There was still a lot of time remaining before the new November article is published, I started to think how to solve the interpolation problem.
I could not reproduce the method used to produce the candidate matrices and their weights (you gave a clue that it was shrinkage, but the shrinkage factor appeared to be all over the place without any codeable rhyme or reason).
After many experiments I stumbled upon a quite simple method, based on a kernel smoothing idea. It consists of 3 steps:
1. Round correlations as per handcrafting method:
if c <= 0.25, then it's 0
if c > 0.7, then it's 0.9
otherwise it is 0.5
2. Match the rounded correlations to a candidate matrix (it will be an exact match obviously) to get weights
3. Do steps 1 and 2 for the neighbouring correlation values. Average the resulting weights. That's it.
For example, say we have correlations [a b c]

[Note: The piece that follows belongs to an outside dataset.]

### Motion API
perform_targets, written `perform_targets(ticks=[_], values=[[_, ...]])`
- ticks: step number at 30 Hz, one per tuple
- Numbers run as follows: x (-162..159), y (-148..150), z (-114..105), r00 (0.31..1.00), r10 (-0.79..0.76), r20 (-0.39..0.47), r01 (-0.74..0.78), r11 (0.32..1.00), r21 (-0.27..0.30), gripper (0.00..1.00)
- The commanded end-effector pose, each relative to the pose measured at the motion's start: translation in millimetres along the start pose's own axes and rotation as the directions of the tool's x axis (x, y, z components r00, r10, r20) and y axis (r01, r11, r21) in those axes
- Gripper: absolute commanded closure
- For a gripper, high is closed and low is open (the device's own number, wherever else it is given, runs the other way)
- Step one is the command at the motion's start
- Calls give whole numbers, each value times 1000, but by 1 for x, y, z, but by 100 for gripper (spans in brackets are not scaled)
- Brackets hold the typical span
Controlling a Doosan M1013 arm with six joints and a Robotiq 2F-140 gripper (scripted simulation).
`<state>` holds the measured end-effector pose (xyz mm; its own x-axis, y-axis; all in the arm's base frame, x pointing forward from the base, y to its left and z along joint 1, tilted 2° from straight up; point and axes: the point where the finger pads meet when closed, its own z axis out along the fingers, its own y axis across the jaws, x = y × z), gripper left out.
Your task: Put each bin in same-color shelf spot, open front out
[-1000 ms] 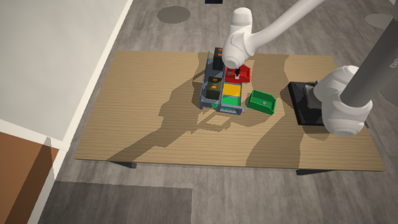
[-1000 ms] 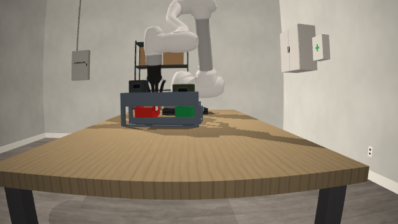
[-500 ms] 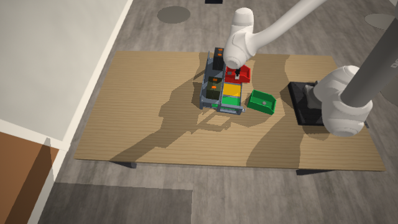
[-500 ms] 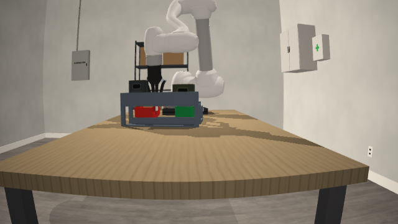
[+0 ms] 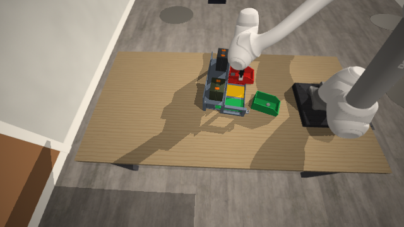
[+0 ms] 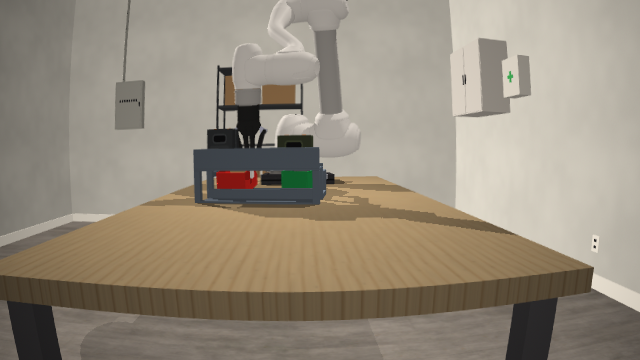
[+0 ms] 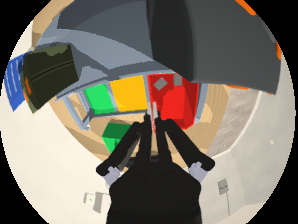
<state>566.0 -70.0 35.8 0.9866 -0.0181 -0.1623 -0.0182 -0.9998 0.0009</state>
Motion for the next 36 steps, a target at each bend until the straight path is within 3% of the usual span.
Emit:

We iterate through neighbouring values (using some sensible step size, like 0.05):
x = [a - 0.2; a + 0.2]
y = [b - 0.2; b + 0.2]
z = [c - 0.2; c + 0.2]
and do steps 1 and 2 for [x y z]
The result looks much more sensible than the (1/Euclidean distance) method from the previous post. This is the same experiment of interpolating [0 x 0] where x runs from 0 to 0.99:
View attachment 243527
This basic method is akin to using a very naive kernel smoother (taking simple average of all neighbouring points up to distance of 0.2). I have tried a more "academic" approach - using the Gaussian kernel, but the results were almost identical so it's not worth bothering with this additional complication.